403 is usually a permissions error returned from the server.
i could be wrong, but, to get that error, would imply a successful login.

401 is usually a username/password error returned from the server.
and that can be tested

# use correct password
rclone ls webdav: --webdav-pass $(echo -n mdjca76fjwswlbvz | rclone obscure - )
        4 zork/file.ext

# use incorrect password
rclone ls webdav: --webdav-pass $(echo -n badpassword | rclone obscure - )
CRITICAL: Failed to create file system for "webdav:redacted.com/files":
read metadata failed: Incorrect username or password.: 401 Unauthorized

# use correct password
cadaver https://webdav.redacted.com
Authentication required for webdav.redacted.com on server `webdav.redacted.com':
Username: redacted@redacted.com
Password:
dav:/>

# use incorrect password
cadaver https://webdav.redacted.com
Authentication required for webdav.redacted.com on server `webdav.redacted.com':
Username: redacted@redacted.com
Password:
Authentication required for webdav.redacted.com on server `webdav.redacted.com':

Aha, by transforming requests to curl and experimenting I found out that my nextcloud provider for some reason blacklisted User-Agent: rclone/....

Thankfully rclone has --user-agent flag. Is it possible to permanently overwrite it for one of the remotes? Does anyone possibly know what user agent does nextcloud desktop uses so I could mimic it?

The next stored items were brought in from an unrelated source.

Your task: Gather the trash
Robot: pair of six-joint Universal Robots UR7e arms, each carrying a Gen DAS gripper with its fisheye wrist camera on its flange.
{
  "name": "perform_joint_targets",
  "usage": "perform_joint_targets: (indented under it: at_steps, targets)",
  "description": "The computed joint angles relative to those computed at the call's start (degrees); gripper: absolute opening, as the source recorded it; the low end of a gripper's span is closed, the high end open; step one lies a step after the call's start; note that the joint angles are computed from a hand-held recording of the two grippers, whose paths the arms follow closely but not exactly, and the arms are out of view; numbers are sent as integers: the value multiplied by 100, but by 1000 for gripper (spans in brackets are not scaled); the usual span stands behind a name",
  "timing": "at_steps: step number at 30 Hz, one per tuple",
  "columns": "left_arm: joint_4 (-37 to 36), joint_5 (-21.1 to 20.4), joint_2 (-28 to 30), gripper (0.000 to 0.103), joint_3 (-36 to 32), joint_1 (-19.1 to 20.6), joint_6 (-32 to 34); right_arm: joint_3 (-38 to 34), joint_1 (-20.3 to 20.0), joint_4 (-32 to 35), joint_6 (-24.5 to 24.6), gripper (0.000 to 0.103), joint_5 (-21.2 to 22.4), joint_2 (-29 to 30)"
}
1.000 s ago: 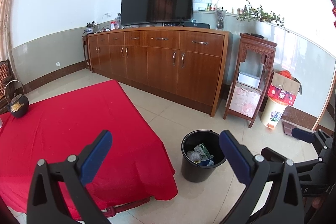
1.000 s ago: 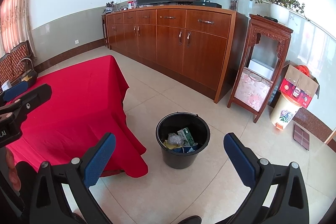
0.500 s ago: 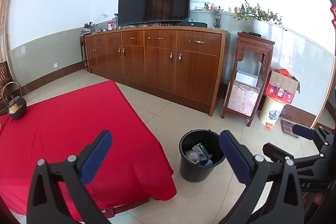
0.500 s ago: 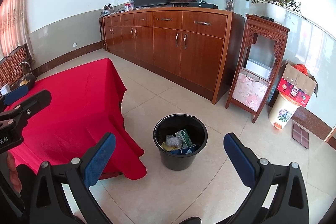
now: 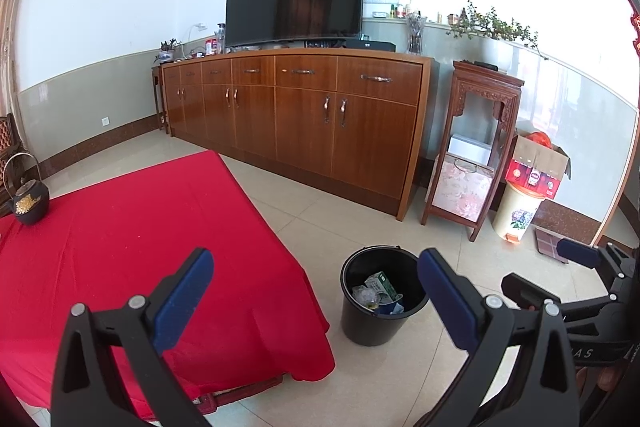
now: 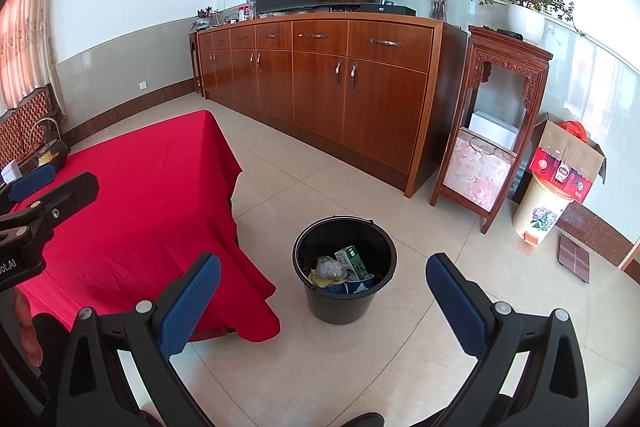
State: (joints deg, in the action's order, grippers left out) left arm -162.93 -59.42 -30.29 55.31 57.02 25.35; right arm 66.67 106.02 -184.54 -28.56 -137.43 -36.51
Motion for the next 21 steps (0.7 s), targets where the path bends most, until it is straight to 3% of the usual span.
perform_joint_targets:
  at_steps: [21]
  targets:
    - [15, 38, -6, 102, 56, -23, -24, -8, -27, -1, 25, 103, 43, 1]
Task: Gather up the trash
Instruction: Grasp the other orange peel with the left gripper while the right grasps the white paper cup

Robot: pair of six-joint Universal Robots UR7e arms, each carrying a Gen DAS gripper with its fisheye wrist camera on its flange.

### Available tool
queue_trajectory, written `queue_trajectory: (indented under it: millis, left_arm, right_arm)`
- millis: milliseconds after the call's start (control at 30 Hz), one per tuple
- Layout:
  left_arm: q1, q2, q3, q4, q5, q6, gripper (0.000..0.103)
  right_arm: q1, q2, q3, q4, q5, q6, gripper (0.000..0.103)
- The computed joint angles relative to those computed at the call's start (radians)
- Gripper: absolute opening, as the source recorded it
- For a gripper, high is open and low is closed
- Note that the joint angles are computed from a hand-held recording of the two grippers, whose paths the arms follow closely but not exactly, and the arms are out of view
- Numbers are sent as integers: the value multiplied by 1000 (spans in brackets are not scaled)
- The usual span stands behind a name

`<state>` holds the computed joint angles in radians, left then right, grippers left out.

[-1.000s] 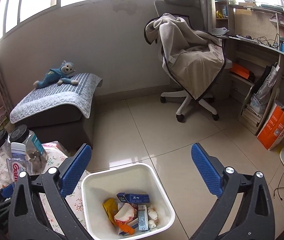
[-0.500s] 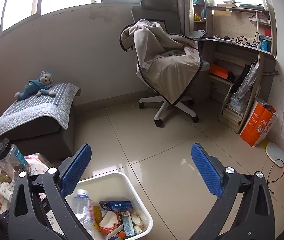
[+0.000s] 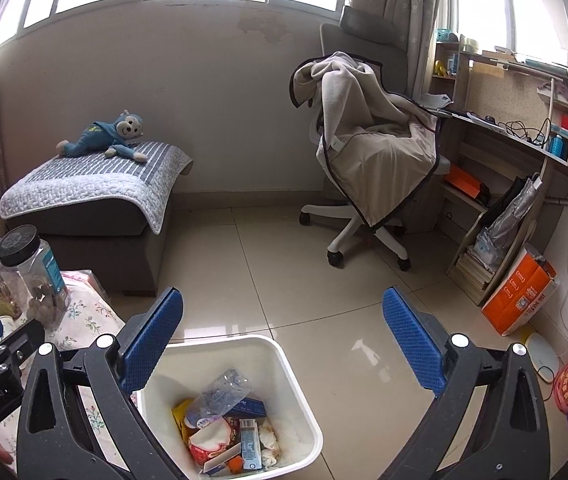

ok, makes sense, as your issue did not seem related to password.

--user-agent is a global flag that applies to the command.
as a result, cannot add that flag to a remote in the rclone config file.

can set an environment variable, something like this and then run rclone command.
export RCLONE_USER_AGENT="abcd"

i would try one from https://whatmyuseragent.com/apps/nextcloud

if you must to know the exact user agent used by nextcloud desktop, post at nextcloud forum
or use a web debugging proxy such as charlesproxy

This topic was automatically closed 30 days after the last reply. New replies are no longer allowed.